498 reviews for:

Sea Of Poppies

Amitav Ghosh

3.93 AVERAGE


I'd rate this a 2.5 which I have rounded up to a 3.

Sea of Poppies is a period piece and it gave a good idea of the opium trade back in the colonial times. I did enjoy the sailing parts (as I am a sailor), but on the whole, the book didn't appeal to me.

In my opinion, this story could have been a whole lot shorter. I think that given the length of the book that the characters could have been better developed. There were too many characters for my liking, too.

I'm writing this brief review a month after reading the book and my memory of it is a blur. I can't even remember the ending, for goodness sake. Was there an ending, or was it left off in the hope that readers would proceed to the next book in the series?


Tried and failed in December 2010.

Tried and failed again, March 2012. I keep thinking I'm just not in the right frame of mind for the challenge of this book.

micaelabrody's review against another edition

DID NOT FINISH

I tried, and I couldn't. This wasn't like Book or some of the other books that I've abandoned because they were shitty, but I could not get my brain around this book or into it. I found myself flipping pages because it was the appropriate time to do so, making what you could laughingly call "progress" and then wondering what the hell had happened and who everyone was. Then I'd pick it back up a few hours later even more lost than before, and the cycle would repeat.

There are a bunch of reasons that have nothing to do with quality that I couldn't do this book:

— I'm not great with phoneticized pidgin languages (is there a better term for this??) - not because I don't like learning about them but because they take up my entire brain just trying to sound them out that I can't actually parse what's being said.

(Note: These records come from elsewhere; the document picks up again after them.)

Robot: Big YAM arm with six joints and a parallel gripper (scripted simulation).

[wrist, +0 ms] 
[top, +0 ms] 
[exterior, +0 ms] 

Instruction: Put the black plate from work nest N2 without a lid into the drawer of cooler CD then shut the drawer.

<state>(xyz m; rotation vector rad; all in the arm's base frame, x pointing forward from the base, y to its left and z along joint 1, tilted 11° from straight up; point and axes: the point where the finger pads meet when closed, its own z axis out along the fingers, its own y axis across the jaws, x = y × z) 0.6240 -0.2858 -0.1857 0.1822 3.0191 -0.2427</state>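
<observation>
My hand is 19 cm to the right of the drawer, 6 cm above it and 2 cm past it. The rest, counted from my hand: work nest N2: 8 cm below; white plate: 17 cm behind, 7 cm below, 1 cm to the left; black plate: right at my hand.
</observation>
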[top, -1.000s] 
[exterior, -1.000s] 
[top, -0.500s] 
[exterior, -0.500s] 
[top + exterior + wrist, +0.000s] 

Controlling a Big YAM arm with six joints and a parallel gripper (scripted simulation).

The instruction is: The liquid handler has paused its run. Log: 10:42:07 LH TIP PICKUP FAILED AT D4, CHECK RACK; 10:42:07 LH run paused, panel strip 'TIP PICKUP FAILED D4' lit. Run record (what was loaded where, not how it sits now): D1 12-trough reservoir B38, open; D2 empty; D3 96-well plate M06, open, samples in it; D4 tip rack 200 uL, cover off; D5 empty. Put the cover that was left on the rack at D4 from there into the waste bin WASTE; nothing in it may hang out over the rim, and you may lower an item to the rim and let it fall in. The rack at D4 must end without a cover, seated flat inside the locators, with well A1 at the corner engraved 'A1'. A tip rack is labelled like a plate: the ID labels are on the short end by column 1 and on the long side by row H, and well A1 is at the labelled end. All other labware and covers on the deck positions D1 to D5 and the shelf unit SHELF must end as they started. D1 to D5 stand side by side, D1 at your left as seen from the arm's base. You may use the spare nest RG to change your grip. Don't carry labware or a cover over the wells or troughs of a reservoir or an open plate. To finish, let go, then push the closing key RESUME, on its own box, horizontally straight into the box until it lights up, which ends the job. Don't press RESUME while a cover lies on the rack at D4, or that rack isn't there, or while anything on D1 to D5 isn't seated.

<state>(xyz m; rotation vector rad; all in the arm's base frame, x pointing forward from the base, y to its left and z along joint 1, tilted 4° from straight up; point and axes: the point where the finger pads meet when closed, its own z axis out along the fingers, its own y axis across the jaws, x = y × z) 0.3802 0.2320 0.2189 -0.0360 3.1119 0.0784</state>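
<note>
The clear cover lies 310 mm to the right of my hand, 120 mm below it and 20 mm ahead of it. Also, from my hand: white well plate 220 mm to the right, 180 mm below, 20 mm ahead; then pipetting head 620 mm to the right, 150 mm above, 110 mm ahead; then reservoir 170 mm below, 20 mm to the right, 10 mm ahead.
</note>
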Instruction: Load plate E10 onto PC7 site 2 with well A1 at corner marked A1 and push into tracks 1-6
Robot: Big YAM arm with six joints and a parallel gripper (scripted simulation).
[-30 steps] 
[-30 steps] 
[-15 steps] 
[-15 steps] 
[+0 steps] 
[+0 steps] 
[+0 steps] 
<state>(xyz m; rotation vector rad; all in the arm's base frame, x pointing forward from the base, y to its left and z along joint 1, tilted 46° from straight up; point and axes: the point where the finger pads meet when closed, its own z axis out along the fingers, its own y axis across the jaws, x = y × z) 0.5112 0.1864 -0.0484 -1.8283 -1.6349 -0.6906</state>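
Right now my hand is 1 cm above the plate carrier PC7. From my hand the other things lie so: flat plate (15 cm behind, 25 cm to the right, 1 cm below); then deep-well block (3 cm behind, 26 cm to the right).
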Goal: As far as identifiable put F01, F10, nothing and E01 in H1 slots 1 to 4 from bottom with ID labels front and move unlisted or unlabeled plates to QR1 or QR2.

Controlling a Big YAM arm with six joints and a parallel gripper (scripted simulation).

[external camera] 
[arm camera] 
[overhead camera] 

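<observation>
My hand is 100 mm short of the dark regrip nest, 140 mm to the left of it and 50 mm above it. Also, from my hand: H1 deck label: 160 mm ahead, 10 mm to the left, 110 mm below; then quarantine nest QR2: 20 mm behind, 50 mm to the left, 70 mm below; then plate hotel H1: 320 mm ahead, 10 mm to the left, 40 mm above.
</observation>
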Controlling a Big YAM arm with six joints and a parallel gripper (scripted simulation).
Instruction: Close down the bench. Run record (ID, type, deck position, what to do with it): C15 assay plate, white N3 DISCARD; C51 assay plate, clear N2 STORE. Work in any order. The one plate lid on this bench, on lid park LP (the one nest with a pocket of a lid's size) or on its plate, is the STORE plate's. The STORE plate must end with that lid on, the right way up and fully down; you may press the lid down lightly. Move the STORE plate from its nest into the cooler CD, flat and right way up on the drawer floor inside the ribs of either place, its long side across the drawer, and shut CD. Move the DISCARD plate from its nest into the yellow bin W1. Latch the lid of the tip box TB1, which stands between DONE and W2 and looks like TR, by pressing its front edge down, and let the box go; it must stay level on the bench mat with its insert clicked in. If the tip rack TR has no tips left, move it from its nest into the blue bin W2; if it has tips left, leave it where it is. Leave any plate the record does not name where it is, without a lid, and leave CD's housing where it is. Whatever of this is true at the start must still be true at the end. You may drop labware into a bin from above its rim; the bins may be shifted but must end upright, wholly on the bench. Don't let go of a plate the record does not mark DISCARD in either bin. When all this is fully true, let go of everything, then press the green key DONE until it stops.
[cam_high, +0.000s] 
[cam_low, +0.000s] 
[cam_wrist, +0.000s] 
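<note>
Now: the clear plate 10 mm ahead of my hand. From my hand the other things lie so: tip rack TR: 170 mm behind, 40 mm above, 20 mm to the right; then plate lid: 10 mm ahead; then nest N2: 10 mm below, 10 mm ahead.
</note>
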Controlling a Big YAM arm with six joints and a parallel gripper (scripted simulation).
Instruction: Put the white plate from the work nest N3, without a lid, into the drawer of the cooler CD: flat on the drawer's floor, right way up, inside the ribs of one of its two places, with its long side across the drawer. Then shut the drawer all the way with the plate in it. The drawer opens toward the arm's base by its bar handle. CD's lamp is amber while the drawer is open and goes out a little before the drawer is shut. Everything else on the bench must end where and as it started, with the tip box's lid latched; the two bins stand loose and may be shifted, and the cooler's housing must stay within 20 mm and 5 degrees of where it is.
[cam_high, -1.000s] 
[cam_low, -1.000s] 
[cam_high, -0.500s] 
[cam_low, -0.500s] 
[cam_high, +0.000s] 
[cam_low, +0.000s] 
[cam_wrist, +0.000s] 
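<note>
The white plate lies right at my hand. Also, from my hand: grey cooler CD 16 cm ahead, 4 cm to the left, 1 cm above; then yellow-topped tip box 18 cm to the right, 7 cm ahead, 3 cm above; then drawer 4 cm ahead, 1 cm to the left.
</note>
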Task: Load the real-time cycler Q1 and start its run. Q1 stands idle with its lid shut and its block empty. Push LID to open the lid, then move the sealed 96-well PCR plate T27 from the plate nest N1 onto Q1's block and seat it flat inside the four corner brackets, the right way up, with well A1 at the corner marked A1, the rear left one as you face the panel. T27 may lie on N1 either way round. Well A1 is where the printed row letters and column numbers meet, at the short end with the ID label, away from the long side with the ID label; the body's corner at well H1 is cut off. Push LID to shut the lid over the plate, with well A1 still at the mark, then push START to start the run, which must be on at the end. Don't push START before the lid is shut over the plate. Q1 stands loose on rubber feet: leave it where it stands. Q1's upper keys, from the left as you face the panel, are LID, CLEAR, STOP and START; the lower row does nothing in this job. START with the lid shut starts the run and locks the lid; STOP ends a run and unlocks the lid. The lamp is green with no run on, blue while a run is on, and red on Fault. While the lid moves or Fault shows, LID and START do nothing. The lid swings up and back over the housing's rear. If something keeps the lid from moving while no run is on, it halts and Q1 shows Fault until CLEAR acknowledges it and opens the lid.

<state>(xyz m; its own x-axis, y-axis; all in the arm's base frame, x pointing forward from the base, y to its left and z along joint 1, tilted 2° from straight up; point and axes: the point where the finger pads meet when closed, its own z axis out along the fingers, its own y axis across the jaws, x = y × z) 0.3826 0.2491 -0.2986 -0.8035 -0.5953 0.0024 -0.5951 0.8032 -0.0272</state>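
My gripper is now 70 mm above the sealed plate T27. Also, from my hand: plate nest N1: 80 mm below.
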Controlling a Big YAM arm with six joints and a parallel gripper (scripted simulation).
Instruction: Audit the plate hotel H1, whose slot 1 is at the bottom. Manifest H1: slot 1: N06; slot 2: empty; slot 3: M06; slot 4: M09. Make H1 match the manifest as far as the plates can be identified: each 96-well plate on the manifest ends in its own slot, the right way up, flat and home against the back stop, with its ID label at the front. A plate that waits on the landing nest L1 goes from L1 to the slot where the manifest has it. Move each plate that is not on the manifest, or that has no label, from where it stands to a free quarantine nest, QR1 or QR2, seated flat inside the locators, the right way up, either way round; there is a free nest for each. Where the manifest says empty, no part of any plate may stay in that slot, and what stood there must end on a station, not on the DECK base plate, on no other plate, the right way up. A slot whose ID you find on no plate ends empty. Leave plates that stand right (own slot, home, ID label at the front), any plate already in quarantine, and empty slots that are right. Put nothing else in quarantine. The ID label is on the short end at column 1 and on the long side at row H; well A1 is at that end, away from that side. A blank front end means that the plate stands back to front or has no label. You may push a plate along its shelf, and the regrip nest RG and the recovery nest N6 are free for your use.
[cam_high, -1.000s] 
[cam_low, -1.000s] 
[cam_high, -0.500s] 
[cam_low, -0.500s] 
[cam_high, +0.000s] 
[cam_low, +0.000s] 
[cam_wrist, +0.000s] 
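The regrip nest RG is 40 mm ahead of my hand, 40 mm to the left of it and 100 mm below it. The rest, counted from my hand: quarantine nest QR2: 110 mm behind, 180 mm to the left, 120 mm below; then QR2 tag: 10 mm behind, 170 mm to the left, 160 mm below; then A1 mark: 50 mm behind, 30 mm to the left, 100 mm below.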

— I personally don't like the withholding-from-the-reader model of suspense especially when it's not a suspense novel and it's such a dense book that's stuffed with enough that I forgot about Deeti's shrine until it came up again... but again, I know there are people who don't mind that.

— This book (like Wolf Hall) felt like it was written for history buffs, but as someone who doesn't know a whole lot about history I felt completely adrift (no pun intended), unable to contextualize even places without constantly pulling out my phone to look stuff up - the last thing I needed was to be pulled further out of this book.

— It's the first in a trilogy, and I felt the weight of feeling this confused for two. more. books. the whole time - and I figured if I was dreading the next two books after 100 pages it wasn't worth finishing in the first place.

All this to say this book is likely well-deserving of the Booker Prize shortlist (the winners of which I do tend to blow hot and cold on), but I hit my 100 page mark and did what I rarely do with books, and gave up.

Quite an interesting read..looking forward for next part

really loved this book!

FANTASTIC - really rich atmosphere and characters. Can't wait to read the sequel. Beautiful writing, adventurous and full of depth.

First read this in December, 2008, according to Goodreads. I just re-read it in preparation to read the second and third books in the trilogy, which I've had on my shelf for far too long. There is something wonderful about re-reading a book that you've read before - it felt familiar but given how much time had passed since I first read it, fresh too. The review below stands. I cannot wait to see what happens next.

Original Review: I had read The Glass Palace a while back and as part of my effort to read all Booker nominated books read this recently. Ghosh is excellent at character creation and development and while the book is a little fanciful, it was a great read and I was really disappointed when it ended. Then I heard that it was the first in a proposed trilogy, which made me really happy :)

The beginning of this book took me in with its portrayal of India's opium trade in the 1930's, but something just wasn't there to sustain my interest. In some chapters, especially early in the book, the language is incredibly vivid. As the book goes on, though, all the detail gets sunk into the Ibis, which wasn't as interesting as the opium fields. And the dialog was extremely awkward. It's clear that Ghosh is using the difference in language to highlight the various backgrounds of the characters, but it pulled me out of the moment--especially the pirate voices.

The first in a trilogy, the ending probably won't feel so abrupt with a second book waiting on the nightstand, but I would have liked to at least have understood what Deeti was feeling watching the longboat head into the ocean...

And this is how you write a historical fiction.